_ABOUT THIS TASK_: What is needed is an exact copy of the records below, without the pictures.

[Dataset entries]
══════
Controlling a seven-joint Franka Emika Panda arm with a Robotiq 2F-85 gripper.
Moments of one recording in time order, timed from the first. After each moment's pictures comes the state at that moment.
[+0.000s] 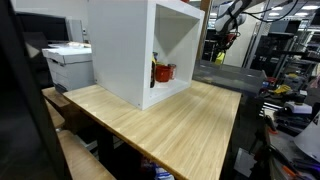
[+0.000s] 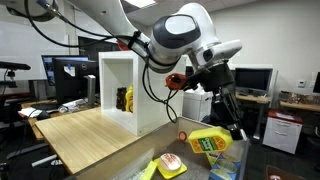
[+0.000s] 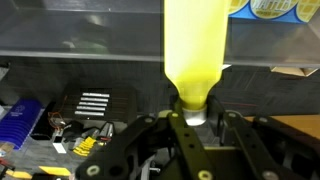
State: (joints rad) arm -0.24 0.55 -0.65 -1.65 -0.15 2.41 0.93
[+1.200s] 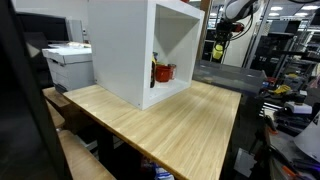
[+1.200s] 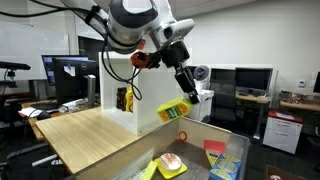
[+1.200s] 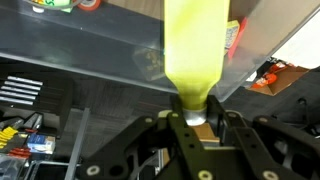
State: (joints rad) arm -0.17 0.13 -0.54 -2.03 -0.35 2.58 0.84
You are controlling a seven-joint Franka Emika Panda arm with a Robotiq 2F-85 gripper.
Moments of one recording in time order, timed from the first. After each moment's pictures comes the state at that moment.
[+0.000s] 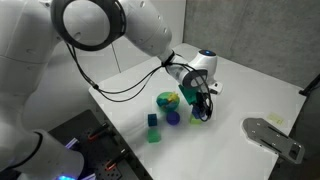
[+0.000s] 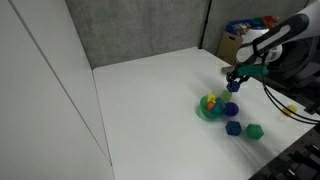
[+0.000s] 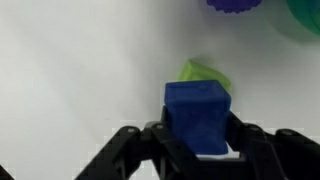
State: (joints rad) arm -0.12 0.77 -0.17 -1.73 0.06 2.50 0.25
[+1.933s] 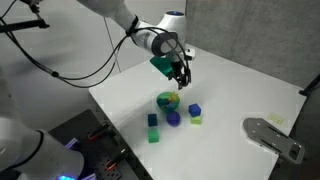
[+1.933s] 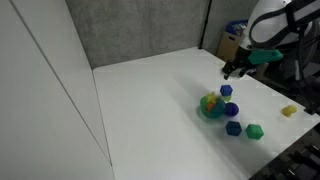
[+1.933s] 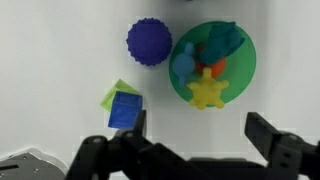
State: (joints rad) arm 0.00 0.31 -0.08 -2.11 0.02 2.45 0.13
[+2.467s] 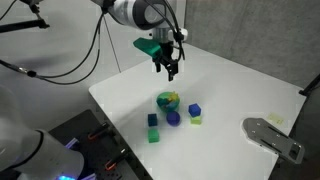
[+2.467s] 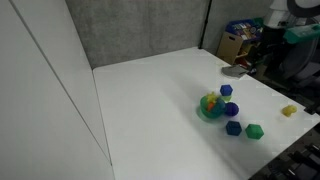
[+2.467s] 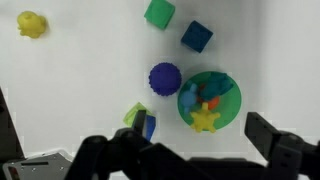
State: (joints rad) arm 0.00 0.00 -0.08 -2.22 -0.08 2.16 0.12
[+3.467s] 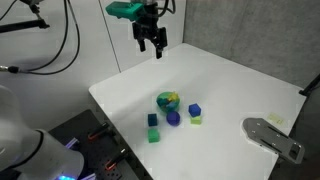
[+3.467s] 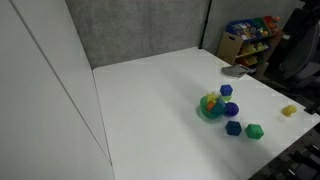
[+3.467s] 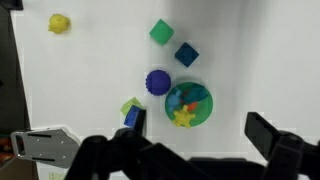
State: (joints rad) arm 0.00 -0.30 -0.05 -2.22 -0.07 1.89 -0.03
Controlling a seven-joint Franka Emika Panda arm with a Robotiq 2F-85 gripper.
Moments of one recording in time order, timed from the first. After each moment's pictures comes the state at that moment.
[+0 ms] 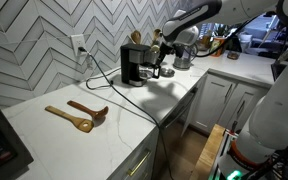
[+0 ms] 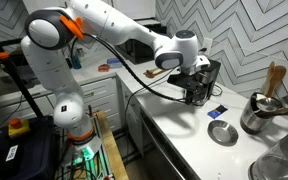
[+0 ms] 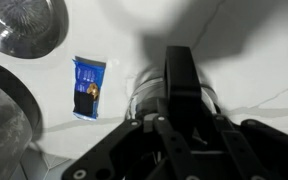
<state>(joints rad) -0.11 -0.07 -0.19 -2.18 0.24 2.45 -0.86</state>
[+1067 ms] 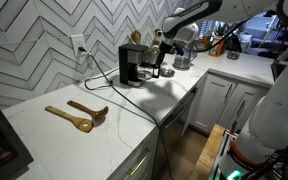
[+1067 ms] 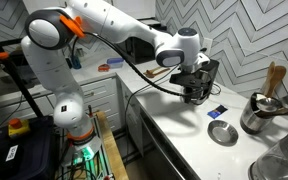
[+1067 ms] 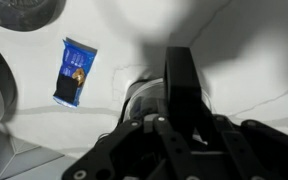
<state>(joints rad) -0.11 -0.08 -0.18 -2.15 0.26 2.37 -1.04</state>
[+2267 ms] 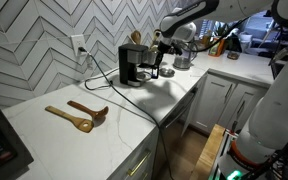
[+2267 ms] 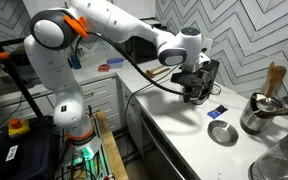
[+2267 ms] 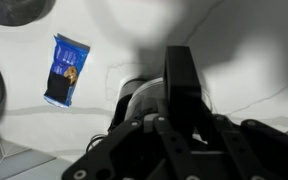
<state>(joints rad) -0.12 -0.05 -0.17 -2.11 0.27 2.33 -1.04</state>
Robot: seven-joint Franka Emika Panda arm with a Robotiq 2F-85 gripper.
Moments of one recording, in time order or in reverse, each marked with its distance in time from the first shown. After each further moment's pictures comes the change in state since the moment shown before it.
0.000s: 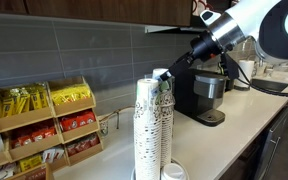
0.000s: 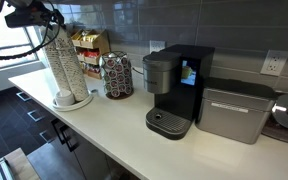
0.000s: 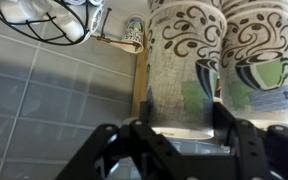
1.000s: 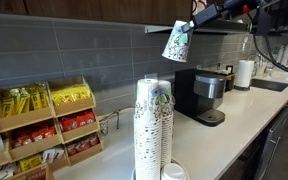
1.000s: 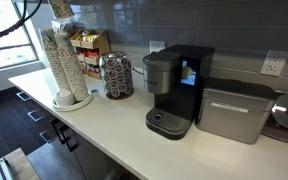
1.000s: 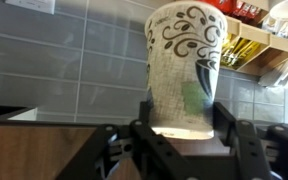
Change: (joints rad) arm -0.111 -0.148 -0.021 0.092 -0.022 -0.002 0.057
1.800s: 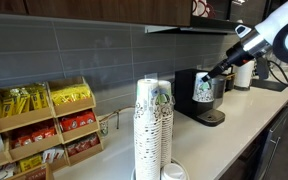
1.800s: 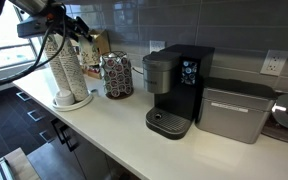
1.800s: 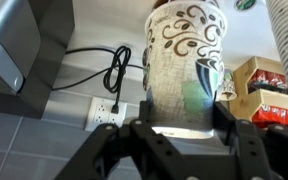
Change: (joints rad) arm -0.192 -0.011 -0.135 -0.242 -0.142 -0.126 -0.072
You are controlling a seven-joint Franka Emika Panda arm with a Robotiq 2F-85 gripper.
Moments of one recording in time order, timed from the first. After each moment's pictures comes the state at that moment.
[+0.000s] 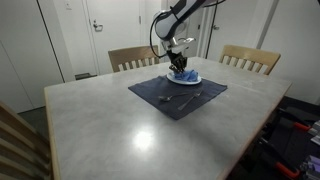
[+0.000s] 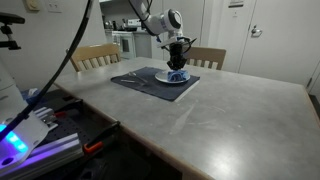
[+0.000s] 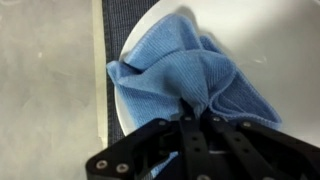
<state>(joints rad) 0.07 1.00 -0.07 -1.21 -0.26 1.85 0.20</state>
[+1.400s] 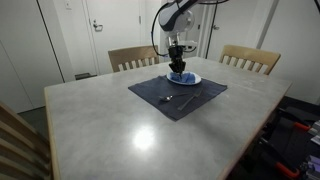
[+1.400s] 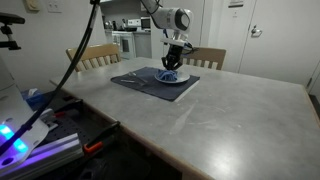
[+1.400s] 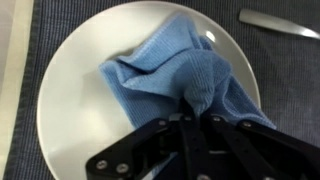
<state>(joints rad) -0.07 1.01 0.05 -1.16 0.01 1.73 -0.21</state>
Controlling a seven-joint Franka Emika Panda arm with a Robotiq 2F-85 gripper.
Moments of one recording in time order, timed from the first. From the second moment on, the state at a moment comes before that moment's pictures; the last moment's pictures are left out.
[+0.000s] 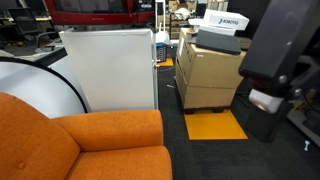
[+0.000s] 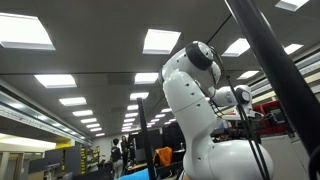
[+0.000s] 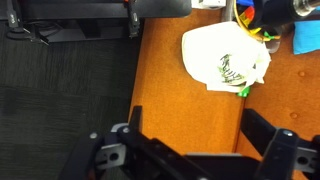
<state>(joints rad) 0.12 -0.36 0.01 -2.38 0.30 1.83 0.08</state>
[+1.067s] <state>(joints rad) 0.11 -0.36 0.01 -2.38 0.35 1.86 0.08</state>
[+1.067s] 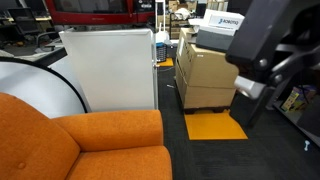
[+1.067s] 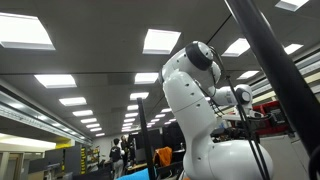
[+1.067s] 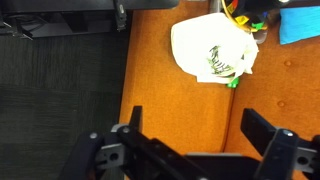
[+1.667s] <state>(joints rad) 0.11 -0.36 0.02 -2.38 0.30 1.88 0.10</state>
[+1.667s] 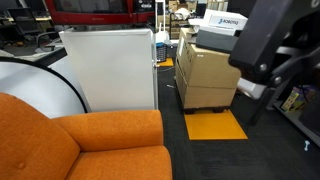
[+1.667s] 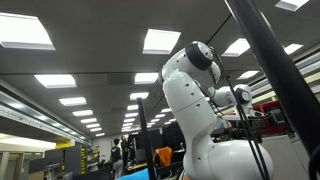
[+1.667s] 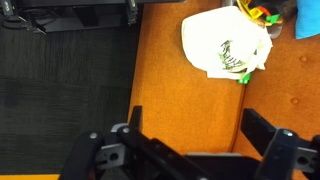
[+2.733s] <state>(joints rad) 0.11 -0.36 0.02 -2.38 0.39 1.88 0.06</state>
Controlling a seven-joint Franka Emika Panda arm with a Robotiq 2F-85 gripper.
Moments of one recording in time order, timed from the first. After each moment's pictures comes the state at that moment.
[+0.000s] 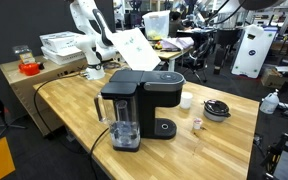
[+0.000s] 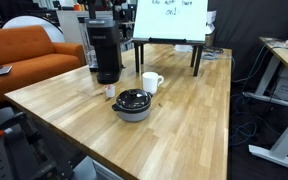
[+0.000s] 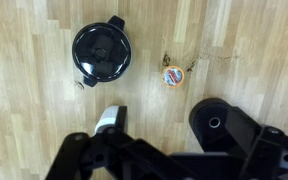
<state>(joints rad) 0.06 -0.13 0.00 -2.29 0.01 2.14 -0.24</state>
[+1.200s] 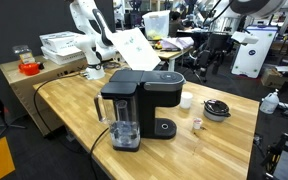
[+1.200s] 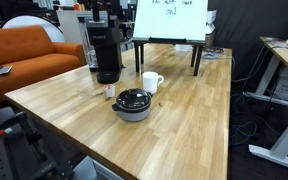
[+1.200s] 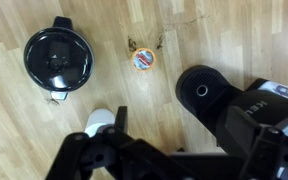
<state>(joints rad) 0.06 -0.07 0.01 -2.29 0.20 2.24 -0.02</state>
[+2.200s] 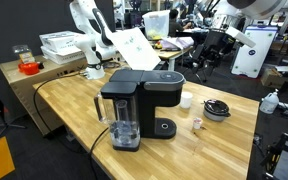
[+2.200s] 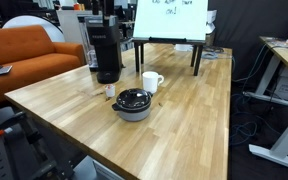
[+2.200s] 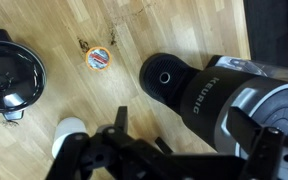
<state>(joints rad) 0.06 -0.07 0.01 -2.29 0.46 2.27 -0.03</state>
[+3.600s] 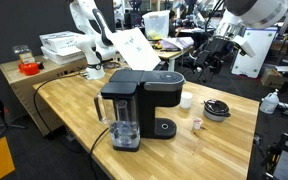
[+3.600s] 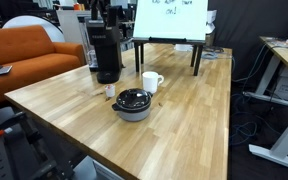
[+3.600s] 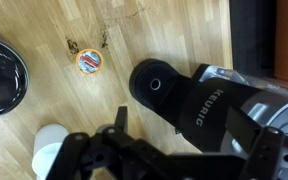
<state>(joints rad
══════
_EXPECTED ANSWER_:
Controlling a seven-joint Franka Emika Panda arm with a Robotiq 2F-85 gripper.
Moments of one recording in time order, timed from the first. After each moment's pictures comes the state at that moment.
[+0.000s] 
[+0.000s] 
[+0.000s] 
State: (joints rad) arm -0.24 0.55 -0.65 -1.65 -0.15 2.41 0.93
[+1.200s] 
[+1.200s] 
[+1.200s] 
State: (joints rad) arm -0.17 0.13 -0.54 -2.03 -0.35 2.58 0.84
You are controlling a seven-joint Franka Emika Panda arm with a Robotiq 2F-85 gripper.
Moments of one recording in time order, timed from the first. After each moment's pictures comes the state at that moment.
[+0.000s] 
[+0.000s] 
[+0.000s] 
State: (joints rad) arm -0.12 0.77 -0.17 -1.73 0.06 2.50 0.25
[+1.933s] 
[+1.933s] 
[+1.933s] 
State: (joints rad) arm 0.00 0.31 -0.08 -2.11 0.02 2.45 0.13
[+2.467s] 
[+2.467s] 
[+2.467s] 
State: (joints rad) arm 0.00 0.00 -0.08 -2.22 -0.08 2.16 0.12
[+3.467s] 
[+3.467s] 
[+3.467s] 
State: (joints rad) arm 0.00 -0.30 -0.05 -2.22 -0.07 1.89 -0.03
Controlling a seven-joint Franka Emika Panda arm with a Robotiq 2F-85 gripper.
Moments of one recording in time order, timed from the first. After each moment's pictures comes the state at that moment.
[+0 ms] 
[+0 ms] 
[+0 ms] 
<state>(joints rad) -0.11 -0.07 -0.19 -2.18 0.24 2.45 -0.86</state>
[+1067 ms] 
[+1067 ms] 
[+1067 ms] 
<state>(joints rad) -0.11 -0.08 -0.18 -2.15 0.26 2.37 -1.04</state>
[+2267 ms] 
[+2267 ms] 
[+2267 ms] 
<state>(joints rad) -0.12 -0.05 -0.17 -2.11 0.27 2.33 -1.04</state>
Robot: seven-joint Franka Emika Panda arm with a Robotiq 2F-85 gripper.
Moments of one recording, in time order or in reverse, each marked with its distance in time from the first shown. After each further moment's pictures comes the change in state since the moment shown before it.
0.000s: 
0.000s: 
0.000s: 
1.000s: 
1.000s: 
1.000s: 
Change: (joints rad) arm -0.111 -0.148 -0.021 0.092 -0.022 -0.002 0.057
1.800s: 
1.800s: 
1.800s: 
Change: (joints rad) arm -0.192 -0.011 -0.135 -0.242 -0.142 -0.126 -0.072
You are controlling a seven-joint Franka Emika Panda arm with a Robotiq 2F-85 gripper.
Moments of one recording in time order, timed from the first. After each moment's pictures comes the state at that moment.
[+0.000s] 
[+0.000s] 
[+0.000s] 
<state>(joints rad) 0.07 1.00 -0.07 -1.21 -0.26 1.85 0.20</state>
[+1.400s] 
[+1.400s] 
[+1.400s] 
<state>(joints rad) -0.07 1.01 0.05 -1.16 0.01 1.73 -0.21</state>
Controlling a seven-joint Franka Emika Panda arm with a Robotiq 2F-85 gripper.
Moments of one recording in time order, timed from the first. From the second moment on, the state at a moment comes before that moment's pictures; the last moment's pictures are left out.
[+0.000s] 
[+0.000s] 
[+0.000s] 
<state>(joints rad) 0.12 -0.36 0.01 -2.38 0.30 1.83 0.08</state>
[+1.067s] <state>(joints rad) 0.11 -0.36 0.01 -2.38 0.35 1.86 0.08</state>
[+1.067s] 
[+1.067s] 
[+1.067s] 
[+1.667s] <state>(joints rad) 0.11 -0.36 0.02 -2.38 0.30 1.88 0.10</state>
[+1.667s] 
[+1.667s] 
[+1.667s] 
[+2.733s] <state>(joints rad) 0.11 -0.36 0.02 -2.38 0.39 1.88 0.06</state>
Controlling a seven-joint Franka Emika Panda arm with a Robotiq 2F-85 gripper.
Moments of one recording in time order, timed from the first. After each moment's pictures comes the state at that moment.
[+0.000s] 
[+0.000s] 
[+0.000s] 
<state>(joints rad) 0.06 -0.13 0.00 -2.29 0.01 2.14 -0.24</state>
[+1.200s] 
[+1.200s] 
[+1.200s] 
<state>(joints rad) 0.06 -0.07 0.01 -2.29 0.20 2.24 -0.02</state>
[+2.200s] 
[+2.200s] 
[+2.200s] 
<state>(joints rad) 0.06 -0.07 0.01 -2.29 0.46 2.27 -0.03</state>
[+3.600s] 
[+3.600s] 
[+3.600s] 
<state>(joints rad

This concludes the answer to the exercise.